- _WHAT YOU SHOULD DO_: Copying exactly, give the lines in the material below from the one with "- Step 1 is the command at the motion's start" to the one with "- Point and", ends included, and nothing besides.

# # #

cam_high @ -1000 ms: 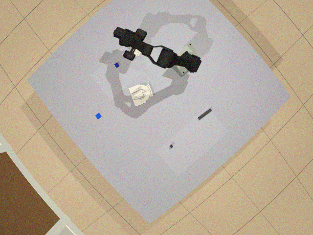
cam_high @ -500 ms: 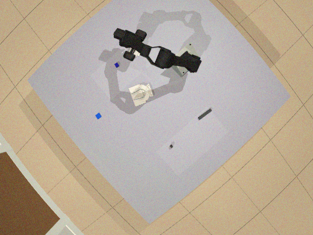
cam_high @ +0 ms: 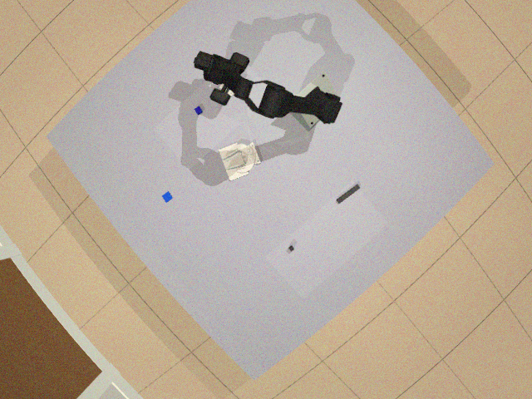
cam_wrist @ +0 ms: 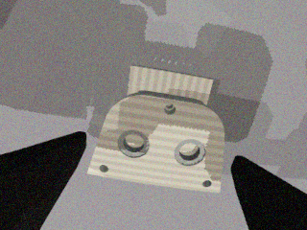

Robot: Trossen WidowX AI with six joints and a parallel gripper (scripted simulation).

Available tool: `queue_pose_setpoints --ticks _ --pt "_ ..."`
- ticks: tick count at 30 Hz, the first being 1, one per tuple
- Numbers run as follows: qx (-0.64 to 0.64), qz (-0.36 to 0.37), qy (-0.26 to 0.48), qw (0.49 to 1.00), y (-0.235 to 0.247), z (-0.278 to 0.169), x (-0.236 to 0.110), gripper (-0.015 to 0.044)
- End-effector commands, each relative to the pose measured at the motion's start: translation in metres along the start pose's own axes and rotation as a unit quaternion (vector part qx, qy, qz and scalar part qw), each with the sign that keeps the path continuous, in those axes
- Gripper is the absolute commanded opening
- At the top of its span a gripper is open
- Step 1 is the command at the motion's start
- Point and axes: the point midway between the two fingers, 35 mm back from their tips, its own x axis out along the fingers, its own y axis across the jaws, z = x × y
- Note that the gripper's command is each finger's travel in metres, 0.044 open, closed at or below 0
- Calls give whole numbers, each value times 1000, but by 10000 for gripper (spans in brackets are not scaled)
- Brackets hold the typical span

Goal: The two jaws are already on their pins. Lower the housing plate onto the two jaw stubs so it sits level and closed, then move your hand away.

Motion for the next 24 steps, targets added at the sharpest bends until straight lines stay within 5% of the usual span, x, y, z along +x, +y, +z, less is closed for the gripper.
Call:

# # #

- _ANSWER TO THE EXERCISE_:
- Step 1 is the command at the motion's start
- Point and axes: the point midway between the two fingers, 35 mm back from their tips, its own x axis out along the fingers, its own y axis across the jaws, z = x × y

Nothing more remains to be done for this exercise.